Neptune: - E você pôs isso na mão de alguém para ver o que acontece? 

Eu: - Não de uma pessoa que eu nunca tive a intenção de ferir. 
 

Ela levanta uma sobrancelha. 
 

Neptune: - Então você pôs isso na mão de alguém que queria matar para ver o que acontece? 

Eu: - Não, não foi para ver o que acontece.  

Neptune: - Sério? Conte-me mais. 

Eu: - Foi para salvar o filho da comandante da tua força aérea. Foi graças à Hanoyami que eu pude chegar a ele e eliminar todos os hereges que o estavam mantendo como refém, que também foram os mesmos que atacaram Reushissaquergen com um caça roubado. 

Neptune: - Como você sabia onde eles estavam? 

Eu: - Sonhei com o garoto e como o estavam tratando. Acordei sentindo o caminho até lá. 

Neptune: - Nunca ouvi falar de alguém que sonhou com um rosto que não viu antes. 

Eu: - Eu não disse que vi o rosto dele no meu sonho. 

Neptune: - Espertinho você, hein? 

Eu: - Podemos ir agora? 

Neptune: - Não. 

Eu: - O que é que você quer de mim afinal? 
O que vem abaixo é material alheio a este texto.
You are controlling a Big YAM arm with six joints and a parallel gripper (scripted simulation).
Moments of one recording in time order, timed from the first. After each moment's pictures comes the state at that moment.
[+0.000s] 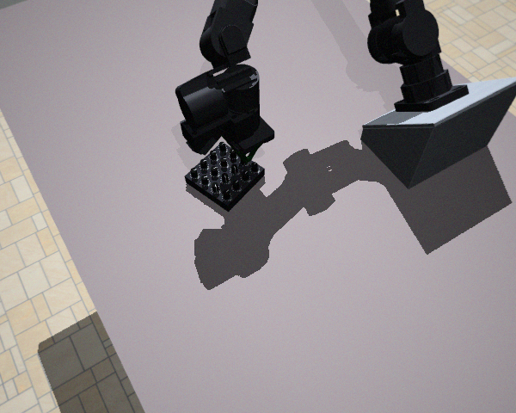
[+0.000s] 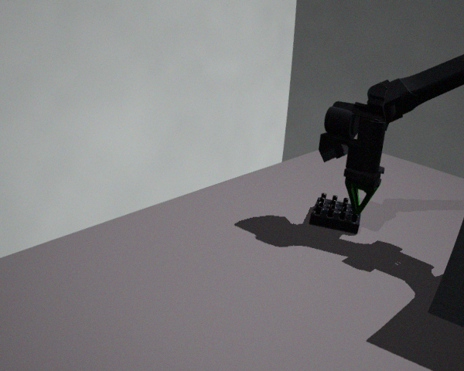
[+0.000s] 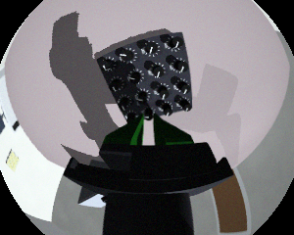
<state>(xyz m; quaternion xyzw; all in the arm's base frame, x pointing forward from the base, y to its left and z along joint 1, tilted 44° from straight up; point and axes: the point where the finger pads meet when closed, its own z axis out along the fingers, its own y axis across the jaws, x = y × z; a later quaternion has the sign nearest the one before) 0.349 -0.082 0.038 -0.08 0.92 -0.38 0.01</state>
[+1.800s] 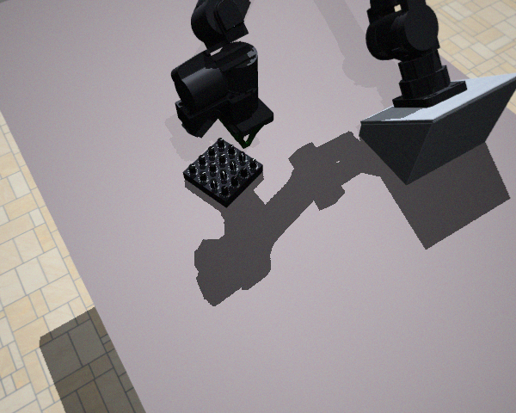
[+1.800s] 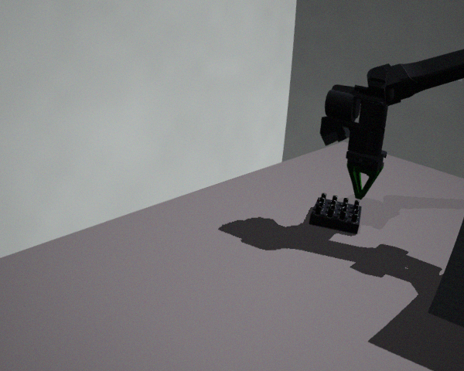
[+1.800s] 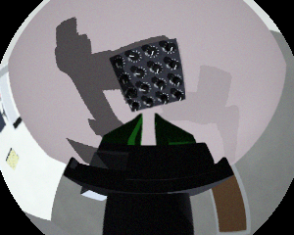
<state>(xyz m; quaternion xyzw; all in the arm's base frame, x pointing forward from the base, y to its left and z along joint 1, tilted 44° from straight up) 0.347 -0.055 0.062 -0.08 0.92 -0.38 0.01</state>
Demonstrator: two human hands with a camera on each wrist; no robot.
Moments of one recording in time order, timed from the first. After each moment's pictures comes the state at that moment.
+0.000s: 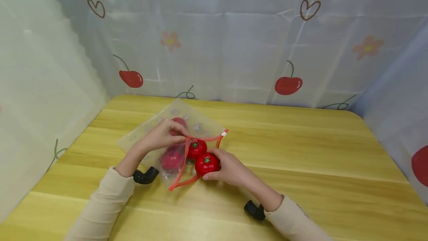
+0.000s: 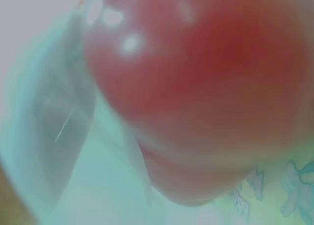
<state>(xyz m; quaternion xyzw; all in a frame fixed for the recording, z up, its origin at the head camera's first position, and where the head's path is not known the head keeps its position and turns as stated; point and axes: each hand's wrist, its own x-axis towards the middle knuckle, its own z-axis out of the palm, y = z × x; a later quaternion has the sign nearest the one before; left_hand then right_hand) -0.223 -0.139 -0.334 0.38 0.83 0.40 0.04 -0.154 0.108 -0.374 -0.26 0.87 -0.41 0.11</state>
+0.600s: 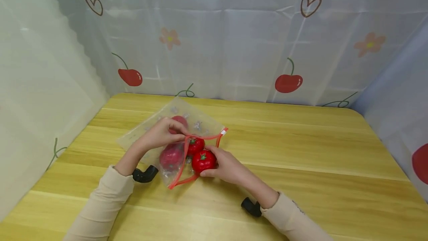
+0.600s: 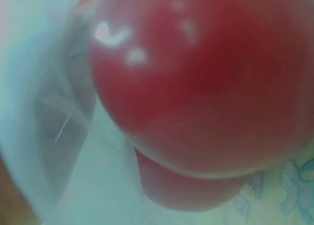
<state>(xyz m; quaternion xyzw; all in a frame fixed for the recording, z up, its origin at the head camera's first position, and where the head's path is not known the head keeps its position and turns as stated) -0.225 -0.138 -0.332 0.37 0.84 0.40 0.04 -0.157 0.103 -0.376 -0.26 0.85 -0.43 0.13</state>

Neptune: - Já que eu nem precisei perguntar qual bem ela fez por ter sido dada a você, só tem mais uma coisa: quero que mereça minha aprovação. 

Vert: - O quê? 

Eu: - Como assim? 

Neptune: - Fiquem longe dele, por gentileza.  

Blanc: - Vert, Noire, eu e nossas irmãs te conhecem a tempo demais para pensar que você agiria desse jeito algum dia, ainda mais não estando como Purple Heart. Isso é muito, muito preocupante. 

Ram: - Concordo. 

Neptune: - Eu não preciso me transformar para falar ou agir da maneira que eu quiser. Além do mais, eu já dei motivos o suficiente. Agora, se afastem por gentileza. 
 

Todas as garotas se afastam de mim, Neptune dá mais alguns passos na minha direção e materializa sua arma. 
 

Neptune: - Barreira de Lâminas! 
 

Centenas de lâminas de mais de 2 metros de altura que parecem ser de energia roxa saem da areia e formam um círculo que cercam Neptune e a mim. 
 

Neptune: - Te dou duas opções: Me enfrente e tente conquistar minha aprovação, ou simplesmente vá embora sem ela e sem o artefato. 
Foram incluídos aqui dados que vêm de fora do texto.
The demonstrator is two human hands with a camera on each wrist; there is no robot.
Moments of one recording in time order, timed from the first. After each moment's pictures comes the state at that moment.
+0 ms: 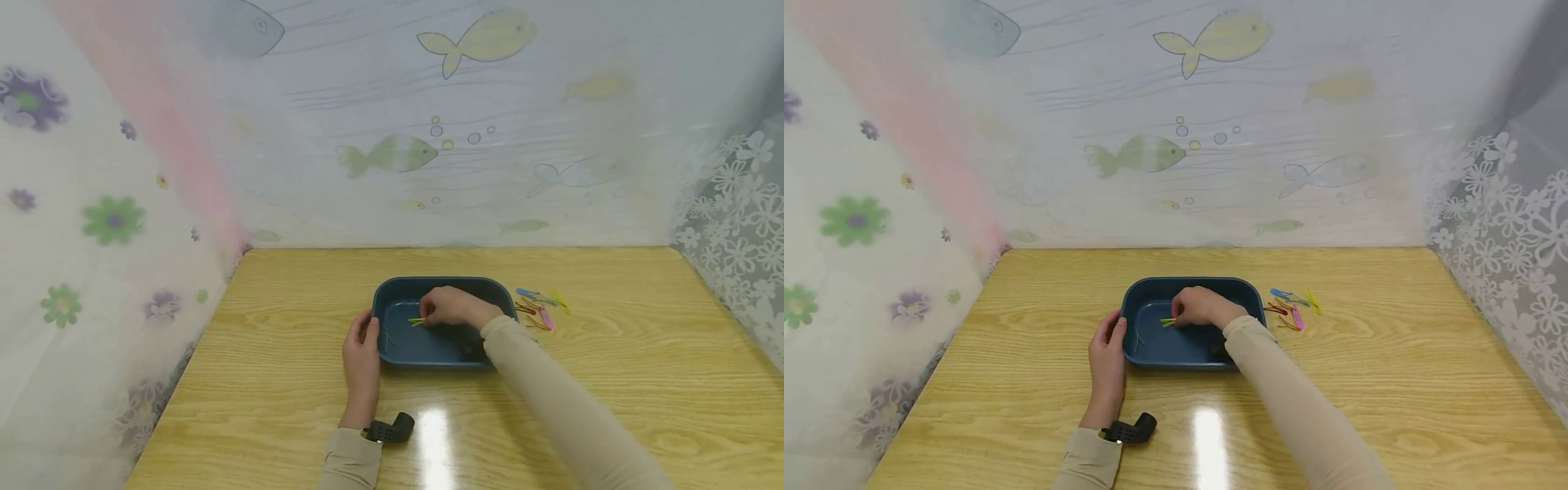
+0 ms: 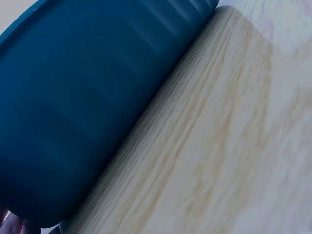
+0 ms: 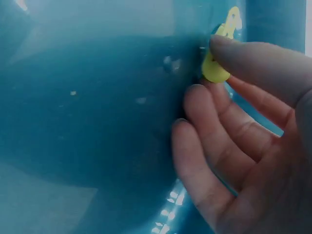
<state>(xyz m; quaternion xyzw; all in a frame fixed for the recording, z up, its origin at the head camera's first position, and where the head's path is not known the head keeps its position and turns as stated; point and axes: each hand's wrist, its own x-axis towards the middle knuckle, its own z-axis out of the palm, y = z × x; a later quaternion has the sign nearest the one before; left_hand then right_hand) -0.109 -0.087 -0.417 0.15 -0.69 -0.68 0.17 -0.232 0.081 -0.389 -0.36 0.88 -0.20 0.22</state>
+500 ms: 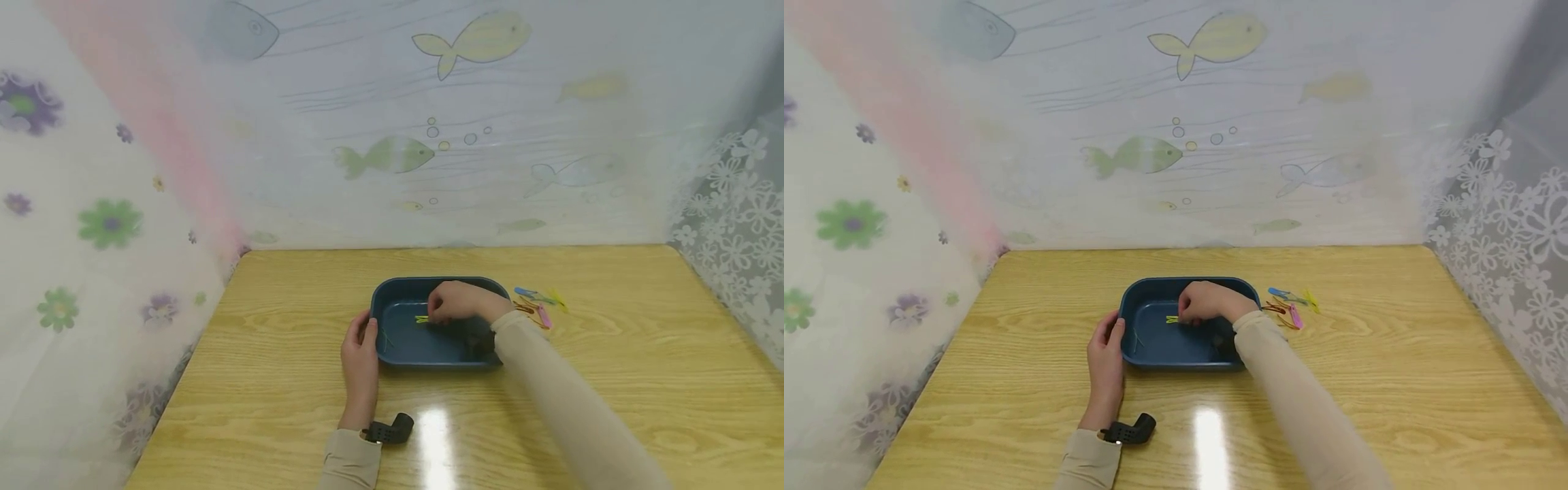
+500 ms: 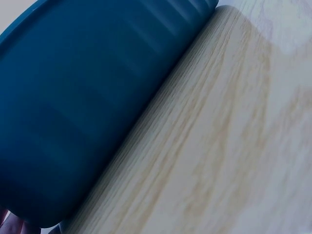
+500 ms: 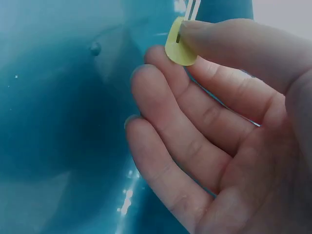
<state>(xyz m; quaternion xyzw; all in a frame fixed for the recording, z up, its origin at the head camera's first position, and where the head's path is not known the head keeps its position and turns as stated) -0.112 -0.088 -0.427 0.15 -0.70 -0.67 0.19 -0.234 0.098 -0.374 -0.33 0.87 -0.24 0.28</state>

Eu: - Aceito seu desafio. 
 

Com a Hanoyami em mãos, eu fico em posição de luta. 
 

Neptune: - Ora, te dou um ponto pela coragem. Se transforme pensando que não tem asas. 
 

Eu o faço exatamente como ela diz... não vejo minhas asas negras. 
 

Neptune: - Não toque na barreira, sem projéteis das mãos, muito menos a bola negra. Pronto para um “swordplay”?